= Harry Rabinger =

Harry Rabinger (1895–1966) was a Luxembourgish artist who is remembered for his portraits and Expressionist landscape paintings, especially those of the industrial area in the south of the country.

==Biography==

Born in the Pfaffenthal district of Luxembourg City on 25 February 1895, Rabinger started his art studies in Paris but was forced to go to Munich when war broke out in 1914. He completed his education by travelling widely, in particular to Hungary, Austria, Czechoslovakia and the Netherlands. It was in 1919 that he came into contact with the south of Luxembourg as an art teacher at the Ecole Industrielle et Commerciale and at the Lycée des Jeunes Filles in Esch-sur-Alzette. At the time, industry was expanding rapidly in the area, providing him with vivid scenes of mines, factories, railways and buildings caked in rusty red coatings.
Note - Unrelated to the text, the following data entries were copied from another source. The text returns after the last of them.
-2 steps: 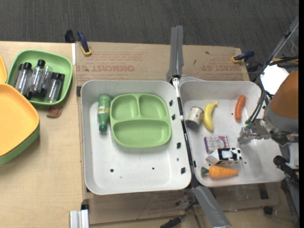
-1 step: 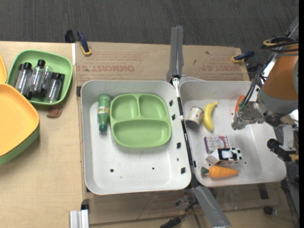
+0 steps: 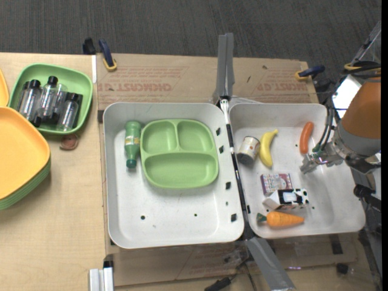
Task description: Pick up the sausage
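Observation:
The sausage [image 3: 307, 137] is a short orange-red link lying almost upright in the picture. It rests on the floor of the right bin [image 3: 330, 208], near the far right corner. My gripper [image 3: 316, 161] hangs just below and slightly right of the sausage's near end, low over the bin floor. Nothing shows between the gripper and the sausage, and the sausage lies free. The arm's orange band [image 3: 365, 115] sits to the right, above the bin's right wall.
The right bin also holds a banana [image 3: 267, 147], a small can [image 3: 247, 149], a printed packet [image 3: 276, 182], a black-and-white toy [image 3: 291, 196] and a carrot [image 3: 284, 219]. The left bin [image 3: 170, 217] holds a green divided plate [image 3: 179, 153] and a green bottle [image 3: 132, 143].

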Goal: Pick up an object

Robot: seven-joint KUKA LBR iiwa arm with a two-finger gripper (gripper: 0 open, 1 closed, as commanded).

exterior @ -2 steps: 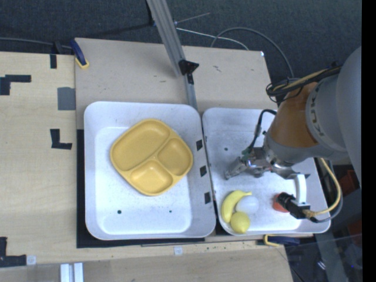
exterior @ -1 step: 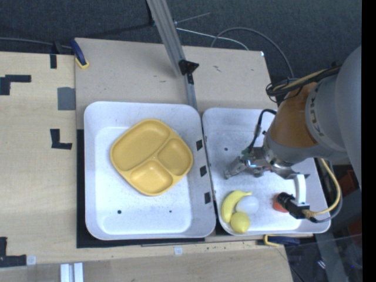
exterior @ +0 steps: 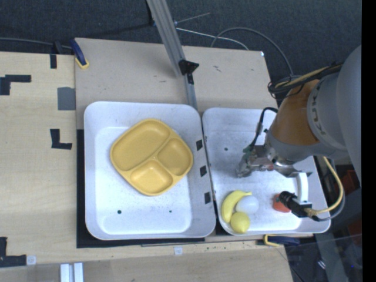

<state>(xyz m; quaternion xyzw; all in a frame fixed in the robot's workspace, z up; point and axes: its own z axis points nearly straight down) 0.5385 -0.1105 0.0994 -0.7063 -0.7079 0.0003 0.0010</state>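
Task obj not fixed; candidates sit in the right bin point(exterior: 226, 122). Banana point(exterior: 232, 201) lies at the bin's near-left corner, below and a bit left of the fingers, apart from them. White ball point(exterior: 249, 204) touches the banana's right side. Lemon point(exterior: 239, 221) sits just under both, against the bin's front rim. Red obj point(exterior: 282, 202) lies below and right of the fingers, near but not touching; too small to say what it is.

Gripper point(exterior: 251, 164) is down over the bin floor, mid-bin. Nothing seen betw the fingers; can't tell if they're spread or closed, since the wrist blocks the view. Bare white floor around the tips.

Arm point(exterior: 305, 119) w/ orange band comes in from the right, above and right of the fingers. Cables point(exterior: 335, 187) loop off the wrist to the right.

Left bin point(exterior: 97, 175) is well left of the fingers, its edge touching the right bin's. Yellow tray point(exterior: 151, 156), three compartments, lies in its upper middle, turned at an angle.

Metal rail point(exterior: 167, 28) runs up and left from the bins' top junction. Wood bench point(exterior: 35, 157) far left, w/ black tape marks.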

Although he first became a member of the Cercle artistique de Luxembourg, he joined Joseph Kutter, Nico Klopp and others as a co-founder of the Luxembourg secession movement which succeeded in promoting modern art. After exhibiting his work both in Luxembourg and Brussels, he was charged by the State to paint his monumental work "Terres Rouges" (Red Lands) for the Luxembourg pavilion at the 1937 World Exhibition in Paris. In 1939, together with Jean Schaak, he exhibited large decorative panels at the New York fair where he won an award for his "Ville de Luxembourg". After the war, he went through a difficult period, limiting himself to teaching. He died on 7 September 1966 at his home in Limpertsberg.

==Style==

Rabinger's work varies from brightly coloured still lifes to startlingly realistic nudes and portraits, including his famous women with boyish hairdos. Above all, he is remembered for his landscapes of the wilds of Normandy and Brittany with rocks, cliffs and rugged coastlines. But he also painted the quieter villages and valleys of the Moselle and the Alzette and the mountains up in the Oesling. As a young artist, he was first influenced by Impressionism but soon developed an Expressionist somewhat Fauvist style with intense colouring and strong contrasts.